Question

A 120-kg refrigerator, 2.00 m tall and 85.0 cm wide, has its center of mass at its geometrical center. You are attempting to slide it along the floor by pushing horizontally on the side of the refrigerator. The coefficient of static friction between the floor and the refrigerator is 0.300. Depending on where you push, the refrigerator may start to tip over before it starts to slide along the floor.
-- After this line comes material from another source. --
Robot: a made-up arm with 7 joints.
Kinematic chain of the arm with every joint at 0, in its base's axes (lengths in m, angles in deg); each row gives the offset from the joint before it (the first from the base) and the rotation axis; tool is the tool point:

What is the highest distance above the floor that you can push the refrigerator so that it won't tip before it begins to slide

Answer 1

Answer:

Following are the response to the given question:

Explanation:

To address this problem, the notions of friction and torque in the kinematic equations of motion have to be applied.

The friction resistance is defined by

$F=\mu mg$

Here seem to be our values.

$\mu=0.3\\\\m= 120\ kg \\\\g=9.8\ \frac{m}{s^2}$

$F=0.3 \times 120 \times 9.8= 36 \times 9.8= 352.8 \ N$

Take the brain's mid-size weight halfway to the floor, i.e. $d = \frac{0.85}{2} = 0.425 \ m$. The torque around the bottom of the cooler should be zero to reach the maximum range.

$F \times x= mg \times d\\\\ \text{Re-set for x}\\\\ x=\frac{mg \times d}{F}= \frac{mg \times d}{ \mu m g} =\frac{d}{\mu}=\frac{0.425}{0.3}=1.42 \m$

Then we may say that distance before turning is 1.42m.